I, ___(your name)____, promise to submit a __ (short story, poem, article, query)___ once a __(day, week, month, year)____because I am proud of my work, and I want it to be published and read.

The above advice comes down to one final statement: Do it. No one can submit for you. When your work is published, it will be worth it, I promise.

Don’t be a do nothing. Go forth and submit. Good luck!

How To Cite Writing Credentials (when you have none)

What are writing credentials?

Writing credentials are a paragraph or blurb that accompany a submission and include education, professional memberships, writing community activities, and what you’ve had published.

This is contest season, and grant application season, and it’s always submission season, so what do you do if you get to the “where I’ve been published” part of a query and your answer is zilch?

You be honest–and say nothing.

There is no shame in being unpublished. It means you are a new writer, or new to submitting, or you have not yet matched the right story to the right publication. Yes, it may help move your submission to the top of the heap if you have some impressive credentials, but if you don’t, you don’t, and trying to write around that will not be helpful.

So tell the truth. Say nothing about prior publications. You can, if you need a segue, use a line like, “This is my first submission to Printer’s Ink Quarterly.” If I’m an editor or first reader, this tells me you’ve never submitted to us before, and nothing more.

What not to do? Try to mask or cover the publication hole with a cringe-worthy credential. Such as,

~ My grandson really loved this story. (Is your grandson an editor/agent? If not, who cares if he likes it your story. He’s your grandson; you probably gave him cookies while reading the story, so of course he loved it!)

~ I’ve been writing stories since I was five years old. (Okay. That’s nice. Except this is not the Welcome page of your blog.)

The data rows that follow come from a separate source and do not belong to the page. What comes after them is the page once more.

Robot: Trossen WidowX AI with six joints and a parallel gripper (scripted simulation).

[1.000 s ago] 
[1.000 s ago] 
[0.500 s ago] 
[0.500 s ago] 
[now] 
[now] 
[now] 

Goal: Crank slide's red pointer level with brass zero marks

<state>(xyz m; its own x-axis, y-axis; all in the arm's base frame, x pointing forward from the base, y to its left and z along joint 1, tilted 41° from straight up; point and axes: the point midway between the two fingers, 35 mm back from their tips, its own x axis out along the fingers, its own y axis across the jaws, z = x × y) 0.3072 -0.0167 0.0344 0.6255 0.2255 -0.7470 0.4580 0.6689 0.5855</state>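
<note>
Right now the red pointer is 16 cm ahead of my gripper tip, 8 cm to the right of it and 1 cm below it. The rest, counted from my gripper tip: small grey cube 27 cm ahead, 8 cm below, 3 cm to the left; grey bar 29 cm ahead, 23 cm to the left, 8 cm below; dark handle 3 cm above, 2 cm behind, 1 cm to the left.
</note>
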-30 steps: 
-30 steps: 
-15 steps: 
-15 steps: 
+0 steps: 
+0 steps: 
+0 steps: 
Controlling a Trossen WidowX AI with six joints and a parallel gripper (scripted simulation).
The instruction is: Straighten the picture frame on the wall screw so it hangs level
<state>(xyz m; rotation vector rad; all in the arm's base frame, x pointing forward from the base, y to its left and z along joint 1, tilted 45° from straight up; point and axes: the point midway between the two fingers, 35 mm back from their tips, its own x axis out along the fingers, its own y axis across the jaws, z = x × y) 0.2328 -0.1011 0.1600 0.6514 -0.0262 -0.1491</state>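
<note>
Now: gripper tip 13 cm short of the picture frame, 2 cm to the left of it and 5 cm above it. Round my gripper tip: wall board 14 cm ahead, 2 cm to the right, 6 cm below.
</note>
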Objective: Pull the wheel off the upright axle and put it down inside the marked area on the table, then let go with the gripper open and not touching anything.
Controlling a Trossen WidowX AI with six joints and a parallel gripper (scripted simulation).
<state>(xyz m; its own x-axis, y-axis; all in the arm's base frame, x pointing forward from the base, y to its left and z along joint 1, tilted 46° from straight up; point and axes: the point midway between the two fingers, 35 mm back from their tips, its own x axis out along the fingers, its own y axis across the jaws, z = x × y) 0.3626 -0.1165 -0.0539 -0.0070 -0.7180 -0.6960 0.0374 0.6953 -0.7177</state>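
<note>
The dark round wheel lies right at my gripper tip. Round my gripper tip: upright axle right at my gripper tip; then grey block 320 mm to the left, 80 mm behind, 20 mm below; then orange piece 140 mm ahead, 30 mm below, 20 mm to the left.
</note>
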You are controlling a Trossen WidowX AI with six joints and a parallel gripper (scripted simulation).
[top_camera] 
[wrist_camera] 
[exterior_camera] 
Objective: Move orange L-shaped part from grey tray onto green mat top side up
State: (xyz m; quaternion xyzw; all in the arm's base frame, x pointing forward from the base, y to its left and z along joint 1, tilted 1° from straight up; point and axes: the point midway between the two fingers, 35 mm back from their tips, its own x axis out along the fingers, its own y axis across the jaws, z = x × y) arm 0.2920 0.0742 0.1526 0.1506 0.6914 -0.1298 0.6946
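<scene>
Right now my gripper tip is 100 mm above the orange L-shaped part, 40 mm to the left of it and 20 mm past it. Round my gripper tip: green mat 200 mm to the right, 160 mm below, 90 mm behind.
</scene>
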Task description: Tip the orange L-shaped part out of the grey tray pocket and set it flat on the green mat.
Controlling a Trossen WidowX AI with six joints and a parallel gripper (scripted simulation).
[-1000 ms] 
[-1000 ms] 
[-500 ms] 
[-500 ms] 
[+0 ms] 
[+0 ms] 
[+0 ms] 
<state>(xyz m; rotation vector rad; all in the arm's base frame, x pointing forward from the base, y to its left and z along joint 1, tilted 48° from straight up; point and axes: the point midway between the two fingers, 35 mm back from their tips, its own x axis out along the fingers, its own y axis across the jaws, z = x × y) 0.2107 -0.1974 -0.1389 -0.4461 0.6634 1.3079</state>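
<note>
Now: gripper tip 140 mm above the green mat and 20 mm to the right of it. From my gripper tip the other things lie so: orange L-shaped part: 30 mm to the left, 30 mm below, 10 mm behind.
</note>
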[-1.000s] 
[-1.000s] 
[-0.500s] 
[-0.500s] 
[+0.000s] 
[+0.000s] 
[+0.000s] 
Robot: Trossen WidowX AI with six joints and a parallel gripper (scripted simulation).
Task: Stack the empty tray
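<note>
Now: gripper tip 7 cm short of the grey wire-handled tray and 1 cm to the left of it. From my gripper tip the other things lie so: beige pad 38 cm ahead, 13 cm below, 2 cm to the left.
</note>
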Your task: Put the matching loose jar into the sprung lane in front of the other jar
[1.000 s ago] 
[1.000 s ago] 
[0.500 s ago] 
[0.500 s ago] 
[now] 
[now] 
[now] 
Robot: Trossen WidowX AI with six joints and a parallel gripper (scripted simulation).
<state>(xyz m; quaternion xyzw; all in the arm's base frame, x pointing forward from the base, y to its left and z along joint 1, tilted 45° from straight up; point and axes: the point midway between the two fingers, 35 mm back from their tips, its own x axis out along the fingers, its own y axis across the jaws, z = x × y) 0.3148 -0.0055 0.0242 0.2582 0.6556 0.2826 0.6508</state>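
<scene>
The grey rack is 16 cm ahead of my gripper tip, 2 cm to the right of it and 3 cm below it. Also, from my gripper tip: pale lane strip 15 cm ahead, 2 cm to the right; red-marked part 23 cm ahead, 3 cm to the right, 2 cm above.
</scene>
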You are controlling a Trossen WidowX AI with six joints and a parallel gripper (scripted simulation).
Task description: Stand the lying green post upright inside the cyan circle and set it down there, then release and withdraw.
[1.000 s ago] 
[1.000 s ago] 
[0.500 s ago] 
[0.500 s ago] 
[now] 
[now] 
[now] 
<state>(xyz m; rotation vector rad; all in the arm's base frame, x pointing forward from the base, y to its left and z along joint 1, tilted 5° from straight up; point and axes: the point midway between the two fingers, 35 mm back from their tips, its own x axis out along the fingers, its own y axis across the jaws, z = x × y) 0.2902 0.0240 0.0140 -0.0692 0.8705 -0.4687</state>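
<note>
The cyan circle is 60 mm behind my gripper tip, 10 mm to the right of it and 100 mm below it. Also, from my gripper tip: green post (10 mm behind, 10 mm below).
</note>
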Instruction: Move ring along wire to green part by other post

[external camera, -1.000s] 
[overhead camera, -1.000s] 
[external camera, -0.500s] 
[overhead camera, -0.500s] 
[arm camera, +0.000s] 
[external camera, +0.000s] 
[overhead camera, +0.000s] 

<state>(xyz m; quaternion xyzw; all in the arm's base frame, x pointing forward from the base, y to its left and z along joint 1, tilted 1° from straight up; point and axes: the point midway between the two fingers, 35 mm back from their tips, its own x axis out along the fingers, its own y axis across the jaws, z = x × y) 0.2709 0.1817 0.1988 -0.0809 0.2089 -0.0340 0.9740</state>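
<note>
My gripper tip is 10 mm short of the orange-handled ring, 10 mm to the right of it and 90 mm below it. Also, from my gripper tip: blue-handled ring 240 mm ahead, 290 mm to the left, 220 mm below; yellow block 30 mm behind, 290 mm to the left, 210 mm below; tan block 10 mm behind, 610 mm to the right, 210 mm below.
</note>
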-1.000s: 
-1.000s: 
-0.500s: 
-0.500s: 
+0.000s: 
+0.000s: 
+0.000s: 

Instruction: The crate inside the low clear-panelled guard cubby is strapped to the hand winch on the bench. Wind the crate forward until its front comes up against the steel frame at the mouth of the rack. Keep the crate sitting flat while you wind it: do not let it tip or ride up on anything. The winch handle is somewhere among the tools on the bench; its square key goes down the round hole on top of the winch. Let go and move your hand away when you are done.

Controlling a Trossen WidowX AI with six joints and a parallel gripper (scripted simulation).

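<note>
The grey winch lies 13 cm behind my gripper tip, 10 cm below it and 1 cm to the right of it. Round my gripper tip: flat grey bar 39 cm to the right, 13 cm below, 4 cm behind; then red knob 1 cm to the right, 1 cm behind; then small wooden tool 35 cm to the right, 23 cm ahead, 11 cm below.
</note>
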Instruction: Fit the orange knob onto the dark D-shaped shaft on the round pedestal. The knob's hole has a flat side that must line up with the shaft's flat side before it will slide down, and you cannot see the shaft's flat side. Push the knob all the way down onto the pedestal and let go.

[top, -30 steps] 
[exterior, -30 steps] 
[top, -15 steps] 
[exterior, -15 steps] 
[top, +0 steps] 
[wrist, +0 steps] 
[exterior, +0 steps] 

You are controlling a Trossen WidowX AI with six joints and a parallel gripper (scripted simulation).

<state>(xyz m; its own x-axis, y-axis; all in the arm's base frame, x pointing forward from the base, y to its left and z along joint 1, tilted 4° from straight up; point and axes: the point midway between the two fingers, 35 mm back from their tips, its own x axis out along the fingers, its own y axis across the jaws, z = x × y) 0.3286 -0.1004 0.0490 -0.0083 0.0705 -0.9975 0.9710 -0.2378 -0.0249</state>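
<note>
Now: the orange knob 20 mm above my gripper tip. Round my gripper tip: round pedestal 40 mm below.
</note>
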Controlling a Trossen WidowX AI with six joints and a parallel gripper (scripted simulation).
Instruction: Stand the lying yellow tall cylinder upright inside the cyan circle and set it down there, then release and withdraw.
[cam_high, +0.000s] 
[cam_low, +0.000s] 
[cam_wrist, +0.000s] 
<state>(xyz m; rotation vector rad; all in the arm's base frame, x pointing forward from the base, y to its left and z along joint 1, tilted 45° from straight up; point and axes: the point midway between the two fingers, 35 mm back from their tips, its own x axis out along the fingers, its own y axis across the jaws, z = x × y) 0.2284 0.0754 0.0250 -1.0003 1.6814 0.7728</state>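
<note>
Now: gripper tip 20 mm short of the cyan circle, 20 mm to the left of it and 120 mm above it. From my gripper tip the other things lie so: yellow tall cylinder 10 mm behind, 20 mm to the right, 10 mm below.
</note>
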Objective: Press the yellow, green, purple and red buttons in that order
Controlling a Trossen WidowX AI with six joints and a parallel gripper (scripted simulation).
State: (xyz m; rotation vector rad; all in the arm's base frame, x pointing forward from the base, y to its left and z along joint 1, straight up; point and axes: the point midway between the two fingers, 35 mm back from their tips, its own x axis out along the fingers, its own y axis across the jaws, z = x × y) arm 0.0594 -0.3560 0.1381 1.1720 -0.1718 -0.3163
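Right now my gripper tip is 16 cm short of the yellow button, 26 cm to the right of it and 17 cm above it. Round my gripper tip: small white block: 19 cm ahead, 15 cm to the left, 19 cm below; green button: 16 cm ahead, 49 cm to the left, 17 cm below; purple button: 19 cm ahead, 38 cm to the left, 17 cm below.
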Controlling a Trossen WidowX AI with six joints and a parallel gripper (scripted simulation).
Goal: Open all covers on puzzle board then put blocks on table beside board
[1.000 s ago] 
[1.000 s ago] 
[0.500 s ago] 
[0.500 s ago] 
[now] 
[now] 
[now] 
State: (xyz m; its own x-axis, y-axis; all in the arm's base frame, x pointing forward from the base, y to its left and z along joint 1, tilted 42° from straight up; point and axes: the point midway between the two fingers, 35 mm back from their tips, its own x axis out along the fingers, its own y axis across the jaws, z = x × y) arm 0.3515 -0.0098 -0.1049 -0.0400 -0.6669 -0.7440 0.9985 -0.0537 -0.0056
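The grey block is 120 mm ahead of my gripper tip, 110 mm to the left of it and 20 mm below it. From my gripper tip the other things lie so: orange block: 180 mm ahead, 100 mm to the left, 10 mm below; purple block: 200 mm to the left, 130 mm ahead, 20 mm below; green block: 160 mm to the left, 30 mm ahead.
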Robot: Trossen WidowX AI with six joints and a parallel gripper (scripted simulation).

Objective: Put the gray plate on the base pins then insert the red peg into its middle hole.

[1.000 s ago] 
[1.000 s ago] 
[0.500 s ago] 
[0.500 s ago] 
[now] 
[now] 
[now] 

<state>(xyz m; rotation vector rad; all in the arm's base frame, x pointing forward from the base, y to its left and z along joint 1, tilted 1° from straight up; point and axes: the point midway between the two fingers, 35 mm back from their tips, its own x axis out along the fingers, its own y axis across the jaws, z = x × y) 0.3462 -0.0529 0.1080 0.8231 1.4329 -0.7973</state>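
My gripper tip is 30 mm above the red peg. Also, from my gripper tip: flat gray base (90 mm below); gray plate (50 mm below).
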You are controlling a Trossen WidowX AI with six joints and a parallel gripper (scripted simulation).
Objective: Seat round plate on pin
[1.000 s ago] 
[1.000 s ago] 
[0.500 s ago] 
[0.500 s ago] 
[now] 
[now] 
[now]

~ This is my first submission ever, and an acceptance from you will set me on the path of a  successful writing career. (Wait a minute. Your career path is based on this one submission that I hold in my hand? So if I reject it and you feel like a failure, it’s my fault?)

~ I have a stack of rejections so I hope this is the one to break my unlucky streak! (Please don’t tell this to anyone. You do not want to be Sad Sack, the Writer.)

A query or application is a business proposition. Consider it like a job application. Do you include on your job application “I’ve never held a job before”? No. You leave that part of it blank. The person reading it will figure it out.

This is what a paragraph with no writing credentials may look like:

~ I became interested in beekeeping while working on a honey farm. This story grew out of those experiences.

~ I am a member of Sisters in Crime and a monthly critique group.

~ This is my first submission to Printer’s Ink Quarterly. I appreciate your consideration.

Some things are simple. If you keep it so, you can’t mess it up.